Graphic by Audrey Garcia

As Valentine’s Day approaches and love fills the air, couples and singletons alike often share their dating experiences on social media, which can lead to advice that is both thought-provoking and misguided. 

The rise of women using the phrase “If he wanted to, he would,” on TikTok, and encouraging others to adopt this same mindset, can be especially harmful. 

The popular expression is used to signify that if a man is not doing what he should in a relationship, he simply does not want to. In a Nov. 13 TikTok video, user Ki Leröux [@kileroux] says, “You’ll never have to ask a guy that loves or likes you for anything,” and reinforces this message with the caption: “If he wanted to, he would bookie.” 

This phrase seeks to remind women to not settle for less or put effort into one-sided relationships. Overall, a lack of romantic reciprocity is not exclusive to heterosexual relationships and applies to all types of romances. It means no one should beg their partner or potential lover for time, affection or attention. 

It can certainly be applicable in the early stages of a relationship when two people are first getting to know each other. No one wants to beg for a text back or a date night, and if the person you’re interested in isn’t doing those things, then yes, it’s possible that they just don’t want to. 

However, in a long-term relationship, it is unrealistic to believe that you never have to voice your needs to your partner. People get into relationships to learn how to love each other, so don’t expect your significant other to know exactly how to meet your needs if you never tell them.

If you assume your partner is going to know that you like spontaneous dates, love letters or homemade gifts without ever telling them, you’ll just set yourself up for constant disappointment. 

Once again, there are exceptions. If you have repeatedly expressed your needs to your partner and there is no change over time, then that could be an indication that they simply do not want to put forth any effort. It is ultimately up to you to analyze the situation and decide to either promote communication or leave a relationship that no longer serves you.

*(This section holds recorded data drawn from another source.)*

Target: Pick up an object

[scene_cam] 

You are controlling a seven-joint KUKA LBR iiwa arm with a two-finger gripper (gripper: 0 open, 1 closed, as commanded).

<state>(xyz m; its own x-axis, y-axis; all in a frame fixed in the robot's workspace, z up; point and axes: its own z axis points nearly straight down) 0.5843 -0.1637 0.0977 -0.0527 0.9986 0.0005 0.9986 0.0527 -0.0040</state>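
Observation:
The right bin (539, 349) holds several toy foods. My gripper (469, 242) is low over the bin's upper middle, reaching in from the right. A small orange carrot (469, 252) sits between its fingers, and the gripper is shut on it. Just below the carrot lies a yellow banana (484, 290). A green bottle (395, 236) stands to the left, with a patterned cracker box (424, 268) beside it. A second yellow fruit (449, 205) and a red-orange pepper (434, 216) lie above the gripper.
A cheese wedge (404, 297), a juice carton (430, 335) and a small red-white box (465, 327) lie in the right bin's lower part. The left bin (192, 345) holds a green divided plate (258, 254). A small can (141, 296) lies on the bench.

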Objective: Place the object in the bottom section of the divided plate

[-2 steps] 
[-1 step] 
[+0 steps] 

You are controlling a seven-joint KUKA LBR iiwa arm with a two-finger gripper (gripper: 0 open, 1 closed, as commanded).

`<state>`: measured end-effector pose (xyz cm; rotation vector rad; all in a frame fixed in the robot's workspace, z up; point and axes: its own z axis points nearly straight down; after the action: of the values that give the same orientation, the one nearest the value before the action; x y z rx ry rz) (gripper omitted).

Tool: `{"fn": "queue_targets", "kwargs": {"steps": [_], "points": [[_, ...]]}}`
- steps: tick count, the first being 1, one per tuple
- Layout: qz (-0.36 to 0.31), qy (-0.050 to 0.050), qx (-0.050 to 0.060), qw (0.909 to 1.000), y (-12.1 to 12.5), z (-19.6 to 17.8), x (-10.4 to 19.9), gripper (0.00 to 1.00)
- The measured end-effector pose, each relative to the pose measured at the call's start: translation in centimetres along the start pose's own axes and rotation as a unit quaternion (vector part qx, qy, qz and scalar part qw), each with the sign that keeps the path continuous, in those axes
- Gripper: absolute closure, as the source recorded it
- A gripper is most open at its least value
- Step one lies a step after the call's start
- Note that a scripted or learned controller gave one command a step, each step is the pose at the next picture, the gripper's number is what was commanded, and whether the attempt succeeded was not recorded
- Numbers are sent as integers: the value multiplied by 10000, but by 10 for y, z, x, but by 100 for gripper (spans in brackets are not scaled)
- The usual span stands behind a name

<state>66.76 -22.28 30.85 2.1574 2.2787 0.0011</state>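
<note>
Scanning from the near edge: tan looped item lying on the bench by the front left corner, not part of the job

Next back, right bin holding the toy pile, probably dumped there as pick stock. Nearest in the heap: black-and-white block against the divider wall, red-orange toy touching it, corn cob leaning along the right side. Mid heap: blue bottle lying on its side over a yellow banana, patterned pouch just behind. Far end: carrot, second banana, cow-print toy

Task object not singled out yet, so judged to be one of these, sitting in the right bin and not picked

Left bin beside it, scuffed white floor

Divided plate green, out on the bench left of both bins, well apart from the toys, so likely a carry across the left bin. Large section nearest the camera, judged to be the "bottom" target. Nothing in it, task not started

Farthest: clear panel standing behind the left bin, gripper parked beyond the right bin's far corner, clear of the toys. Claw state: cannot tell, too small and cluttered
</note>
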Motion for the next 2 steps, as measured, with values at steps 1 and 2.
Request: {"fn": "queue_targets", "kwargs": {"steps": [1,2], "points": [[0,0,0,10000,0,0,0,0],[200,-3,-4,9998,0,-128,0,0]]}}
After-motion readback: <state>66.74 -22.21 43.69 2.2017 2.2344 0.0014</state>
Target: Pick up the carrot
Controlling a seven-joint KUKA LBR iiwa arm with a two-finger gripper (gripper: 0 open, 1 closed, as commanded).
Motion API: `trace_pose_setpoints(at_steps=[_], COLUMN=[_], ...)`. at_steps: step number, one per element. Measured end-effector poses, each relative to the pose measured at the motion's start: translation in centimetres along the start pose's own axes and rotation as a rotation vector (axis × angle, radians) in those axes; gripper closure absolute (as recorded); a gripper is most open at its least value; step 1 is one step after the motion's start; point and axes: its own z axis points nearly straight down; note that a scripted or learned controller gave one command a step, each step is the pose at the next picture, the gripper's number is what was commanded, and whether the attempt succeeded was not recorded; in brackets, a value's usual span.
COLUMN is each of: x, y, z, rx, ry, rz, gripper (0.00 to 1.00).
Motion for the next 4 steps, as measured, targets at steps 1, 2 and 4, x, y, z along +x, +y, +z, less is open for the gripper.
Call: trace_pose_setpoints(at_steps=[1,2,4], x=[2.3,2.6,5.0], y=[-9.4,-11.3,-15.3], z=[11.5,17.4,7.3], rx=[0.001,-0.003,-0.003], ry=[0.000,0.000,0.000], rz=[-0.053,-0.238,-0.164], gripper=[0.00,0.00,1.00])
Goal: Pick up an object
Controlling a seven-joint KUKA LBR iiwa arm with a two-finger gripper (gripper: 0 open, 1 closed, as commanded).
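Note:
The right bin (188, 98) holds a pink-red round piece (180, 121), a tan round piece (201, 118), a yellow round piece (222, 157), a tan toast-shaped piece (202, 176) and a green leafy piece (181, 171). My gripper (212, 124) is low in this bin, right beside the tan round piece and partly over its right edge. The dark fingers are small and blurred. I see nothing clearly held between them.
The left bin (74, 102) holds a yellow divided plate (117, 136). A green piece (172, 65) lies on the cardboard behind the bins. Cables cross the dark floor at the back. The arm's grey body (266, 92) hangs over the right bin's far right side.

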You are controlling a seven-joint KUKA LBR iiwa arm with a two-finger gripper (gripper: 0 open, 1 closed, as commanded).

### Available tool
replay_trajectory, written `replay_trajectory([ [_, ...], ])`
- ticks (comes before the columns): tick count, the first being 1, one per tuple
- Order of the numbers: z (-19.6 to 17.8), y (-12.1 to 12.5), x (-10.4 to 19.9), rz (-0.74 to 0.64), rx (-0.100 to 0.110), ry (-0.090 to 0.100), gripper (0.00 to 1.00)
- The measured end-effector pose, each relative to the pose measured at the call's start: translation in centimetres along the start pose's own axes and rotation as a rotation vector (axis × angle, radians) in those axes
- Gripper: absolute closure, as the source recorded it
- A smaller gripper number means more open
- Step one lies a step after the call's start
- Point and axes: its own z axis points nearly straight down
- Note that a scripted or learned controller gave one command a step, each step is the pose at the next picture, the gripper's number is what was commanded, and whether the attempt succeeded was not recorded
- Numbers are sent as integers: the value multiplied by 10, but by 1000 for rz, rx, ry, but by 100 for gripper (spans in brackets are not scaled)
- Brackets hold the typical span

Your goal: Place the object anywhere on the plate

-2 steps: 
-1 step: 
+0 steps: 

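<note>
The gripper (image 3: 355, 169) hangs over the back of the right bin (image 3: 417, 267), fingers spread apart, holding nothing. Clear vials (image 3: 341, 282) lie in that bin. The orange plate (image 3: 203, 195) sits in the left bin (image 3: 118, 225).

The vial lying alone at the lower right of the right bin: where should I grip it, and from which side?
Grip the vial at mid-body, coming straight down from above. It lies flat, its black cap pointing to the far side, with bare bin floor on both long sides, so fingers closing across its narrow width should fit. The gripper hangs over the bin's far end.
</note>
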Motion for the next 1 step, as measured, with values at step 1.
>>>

As well, “If he wanted to, he would” doesn’t address the fact that sometimes, someone can want to do something for their partner but they don’t know how or can’t afford to. For college students especially, there are bound to be financial limitations on the types of dates you can go on. Don’t assume your partner doesn’t want to show you a good time because they can’t afford a fine dining restaurant or an expensive hotel rendezvous.

While every relationship is different, each one calls for open and honest communication about each partner’s needs and expectations. As Valentine’s Day rolls around, take a break from TikTok and decide what your relationship, or budding romance, really needs.